- [Problem details]
Once you find a line containing the word "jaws" in the entries below, copy it.
*** Records for this task ***
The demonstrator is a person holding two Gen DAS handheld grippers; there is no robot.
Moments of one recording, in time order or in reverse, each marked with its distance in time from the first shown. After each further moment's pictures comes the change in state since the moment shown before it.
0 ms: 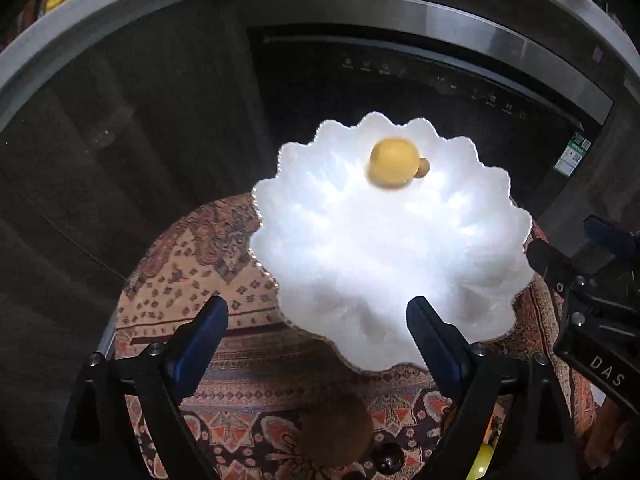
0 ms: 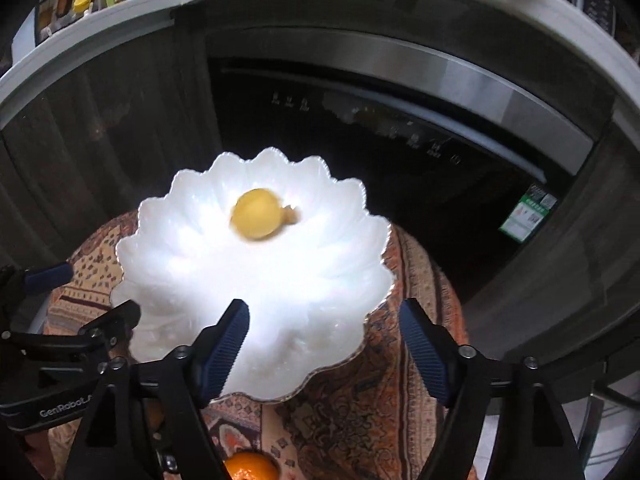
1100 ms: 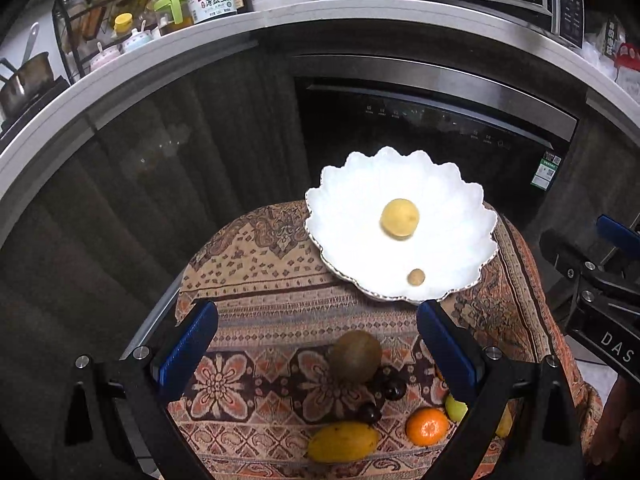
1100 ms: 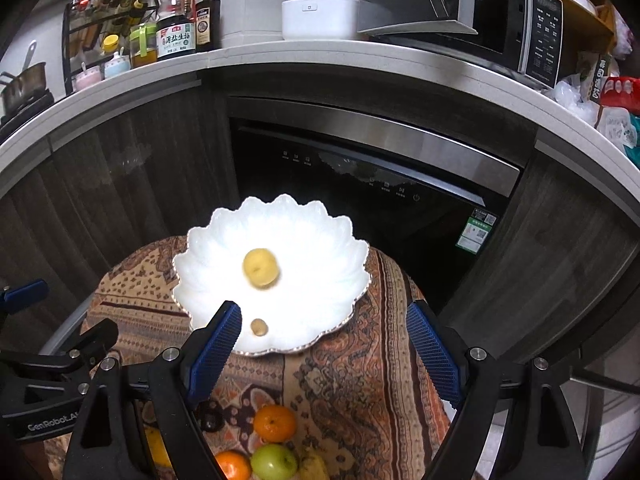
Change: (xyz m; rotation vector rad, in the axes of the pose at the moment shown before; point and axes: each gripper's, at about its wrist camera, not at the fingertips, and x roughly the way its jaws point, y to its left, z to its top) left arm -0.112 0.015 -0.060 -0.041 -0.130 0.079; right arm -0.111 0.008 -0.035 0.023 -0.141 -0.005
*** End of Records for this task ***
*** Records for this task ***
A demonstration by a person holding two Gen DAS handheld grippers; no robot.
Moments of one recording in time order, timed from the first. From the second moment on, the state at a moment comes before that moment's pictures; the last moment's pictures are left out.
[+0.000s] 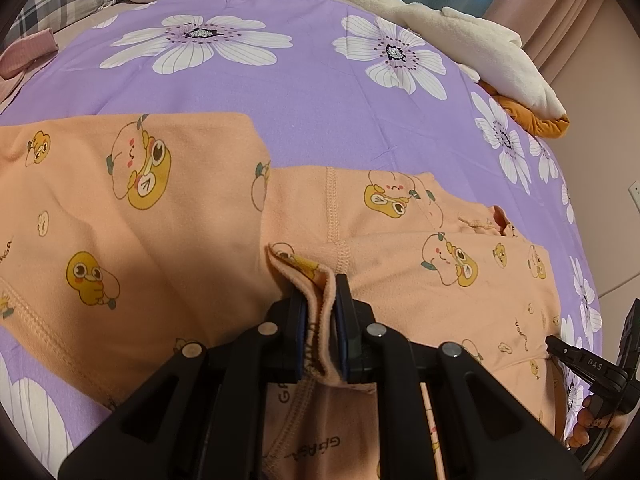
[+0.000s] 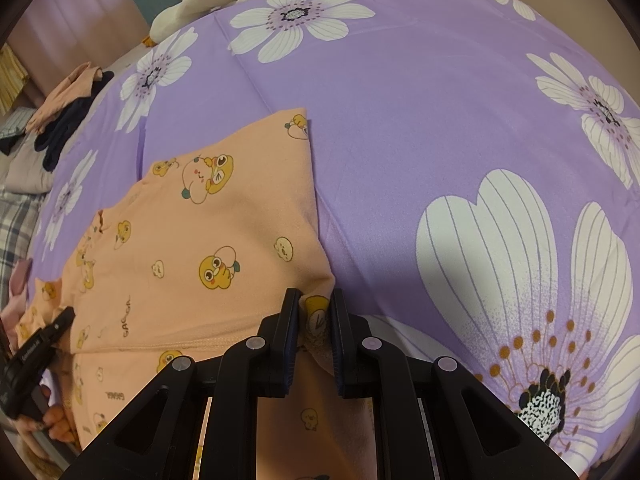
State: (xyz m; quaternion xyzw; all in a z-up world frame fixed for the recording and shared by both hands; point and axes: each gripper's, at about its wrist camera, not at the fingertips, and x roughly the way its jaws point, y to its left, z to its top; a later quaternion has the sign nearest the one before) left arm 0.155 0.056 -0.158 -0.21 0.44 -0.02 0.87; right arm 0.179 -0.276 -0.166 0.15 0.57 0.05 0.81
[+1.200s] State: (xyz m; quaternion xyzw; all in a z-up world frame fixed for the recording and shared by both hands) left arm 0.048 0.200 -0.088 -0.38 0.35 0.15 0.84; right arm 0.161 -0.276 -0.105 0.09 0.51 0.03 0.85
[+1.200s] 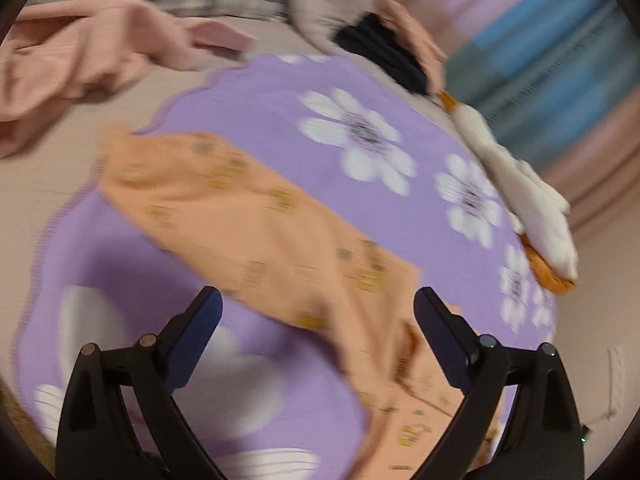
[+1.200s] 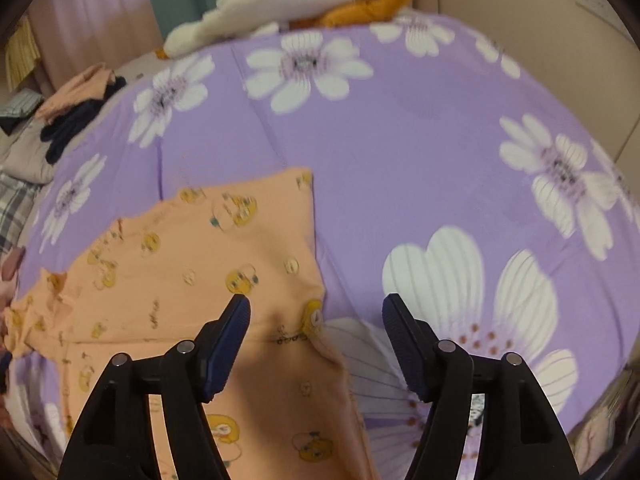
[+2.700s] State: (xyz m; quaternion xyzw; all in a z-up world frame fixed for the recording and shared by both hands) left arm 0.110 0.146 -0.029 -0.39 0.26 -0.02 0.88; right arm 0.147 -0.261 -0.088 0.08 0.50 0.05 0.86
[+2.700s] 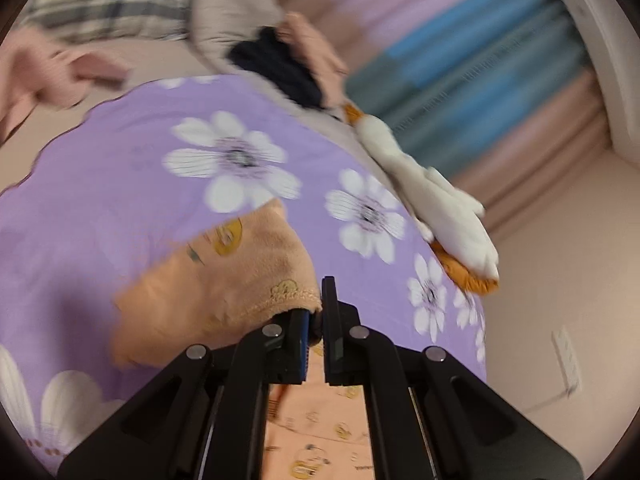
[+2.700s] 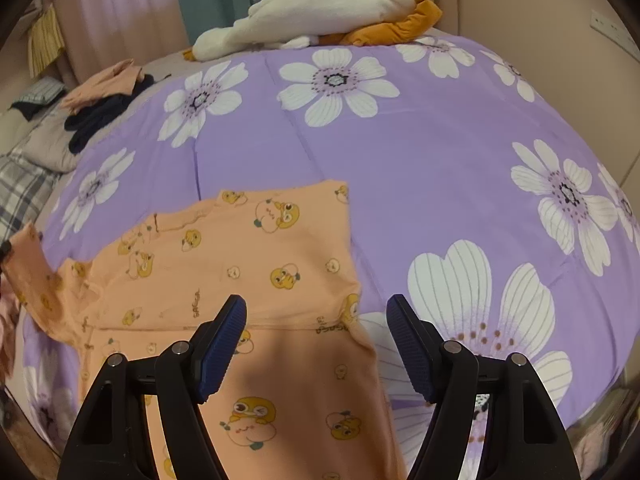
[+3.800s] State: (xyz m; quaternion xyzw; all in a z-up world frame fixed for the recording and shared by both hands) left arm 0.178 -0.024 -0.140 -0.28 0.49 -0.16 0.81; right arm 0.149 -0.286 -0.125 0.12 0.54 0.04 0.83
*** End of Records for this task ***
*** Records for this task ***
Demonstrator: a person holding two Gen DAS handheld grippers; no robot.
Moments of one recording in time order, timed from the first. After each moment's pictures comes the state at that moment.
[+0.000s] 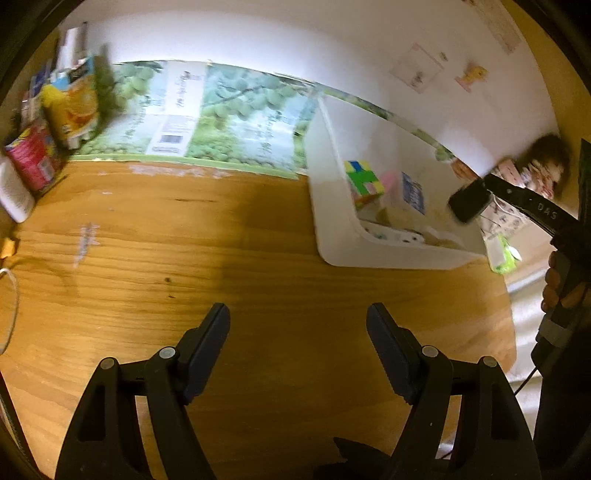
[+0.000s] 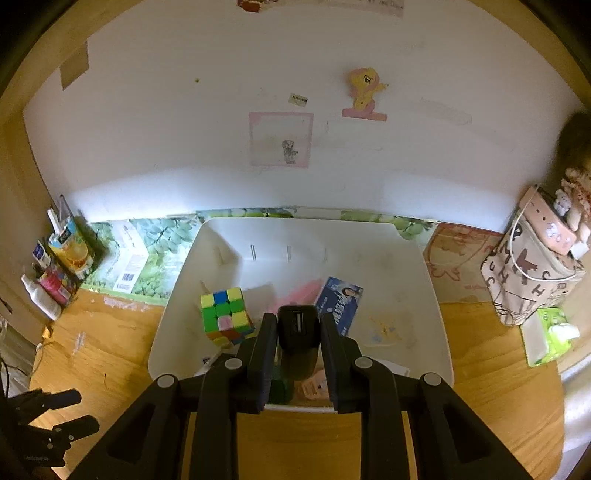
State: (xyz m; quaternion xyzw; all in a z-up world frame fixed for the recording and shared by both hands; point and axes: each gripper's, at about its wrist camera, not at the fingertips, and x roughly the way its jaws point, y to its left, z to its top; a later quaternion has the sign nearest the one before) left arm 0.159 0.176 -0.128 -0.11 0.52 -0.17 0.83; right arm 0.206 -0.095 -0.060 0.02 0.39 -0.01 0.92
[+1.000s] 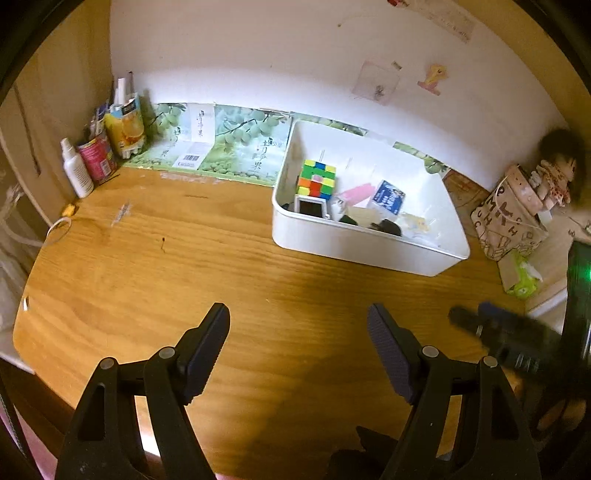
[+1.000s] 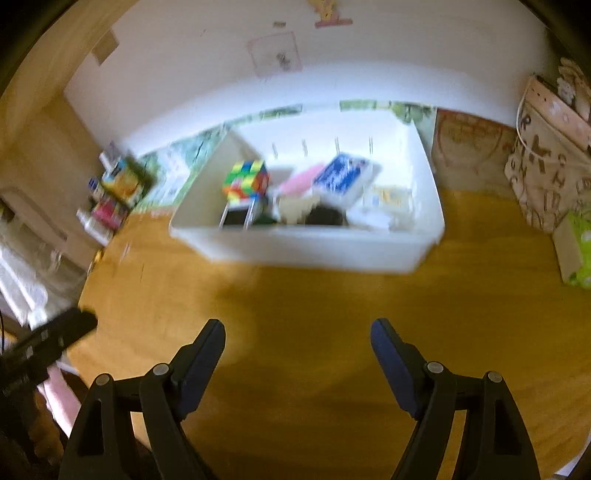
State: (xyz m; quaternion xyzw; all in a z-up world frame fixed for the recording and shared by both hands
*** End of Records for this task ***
- [Answer below]
Change: (xyz m; rotation vector rad, in the axes of the pose at the moment shown before; point and axes: each gripper's, at about its wrist camera, not at the fingertips, and x roughly the way its jaws point, y to its left, z to its top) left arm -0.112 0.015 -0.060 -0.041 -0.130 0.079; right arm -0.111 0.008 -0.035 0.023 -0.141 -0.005
State: (xyz m; quaternion xyzw; all in a z-up world frame fixed for the recording and shared by both hands; point and axes: each gripper's, at about its wrist camera, not at the fingertips, and x roughly the way its jaws point, y to its left, z to its top; a later quaternion has the sign nearest the one before) left arm 0.155 0.056 -0.158 -0.21 0.44 -0.02 0.87; right arm 0.179 -0.276 -0.166 0.15 0.57 0.05 0.81
State: (xyz m; quaternion xyzw; all in a z-up world frame fixed for the recording and shared by both hands; point and axes: each gripper's, at about its wrist camera, not at the fingertips, and x roughly the way its jaws point, y to its left, z to its top; a later quaternion has the sign nearest the one before) left arm 0.159 0.176 -0.128 -0.11 0.52 -0.17 0.83; right arm 0.206 -0.095 -0.060 0.02 0.39 -0.01 0.92

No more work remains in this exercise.